Medical Student Charles E. Schmidt College of Medicine, Florida Atlantic University
Introduction: Since its launch in early 2024 through a Journal of Neurosurgery editorial and appearance at the American Association of Neurological Surgeons (AANS) annual conference, AtlasGPT has attracted attention in neurosurgery. While the AtlasGPT has many features, the most impactful may be as an educational tool for patients. This study aims to evaluate AtlasGPT’s viable resource for education patients against existing AANS patient educational resources.
Methods: A literature review was conducted to find the most common questions patients asked during a neurosurgical referral. To assess for AtlasGPT strengths, questions were divided into three categories: cranial, spine, and general neurosurgery. AtlasGPT was presented with these questions and responses were evaluated for accuracy, readability, grade level, and understandability. Accuracy was judged from 1, least accurate, to 5, most accurate. Flesch-Kincaid Grade Level was used (1-100), readability scoring (1-18 scale), understability (PEMAT, 1-100). As a control, scores were calculated for AANS education articles, assigned blindly by residents and attendings.
Results: A total of 60 questions were chosen from existing literature based on previous AANS educational research: 20 spine, 20 cranial, and 20 general neurosurgery. Mean accuracy, readability, grade level, understandability, and scores for AtlasGPT responses was 5.0, 52.88 ±14.04, 10.35 ± 2.59, and 7.9 ± 0.9, respectively. AtlasGPT compared to AANS educational literature demonstrated significantly improved readability (52.88±14.04 vs 39.95±7.83, p < 0.001) and grade level (10.35±2.59 vs 12.26±1.33, p< 0.001). AtlasGPT responses to spine and cranial questions had significantly improved readability and grade level (p < 0.009) compared to AANS patient educational materials. Out of the three question categories, AtlasGPT’s responses to general neurosurgery questions had the best readability (57.41±13.29) and grade level (9.56±2.37).

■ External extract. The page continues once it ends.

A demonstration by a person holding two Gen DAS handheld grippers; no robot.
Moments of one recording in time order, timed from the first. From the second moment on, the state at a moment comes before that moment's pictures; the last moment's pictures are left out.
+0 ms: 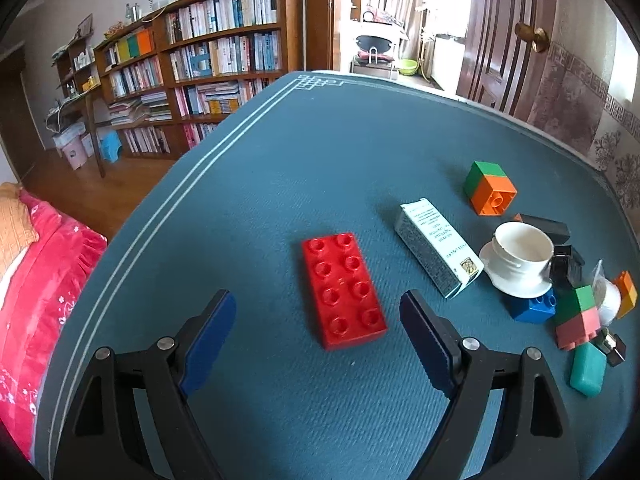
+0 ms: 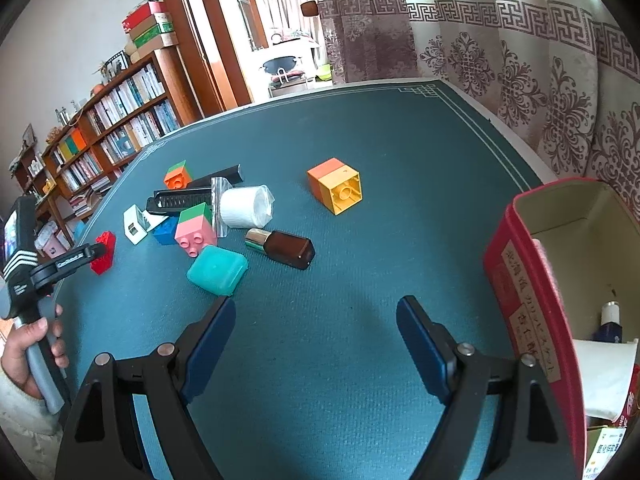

Conclusion : The accuracy of AtlasGPT responses was superb, scoring perfectly. Despite delivering highly accurate information, AtlasGPT responses were consistent with a 10th grader, well above AMA and NIH recommendations of below 6 and 8, respectively. Further improvements should be made to make responses readable for a wider audience. These improvements should focus on maintaining the high accuracy while maximizing response readability.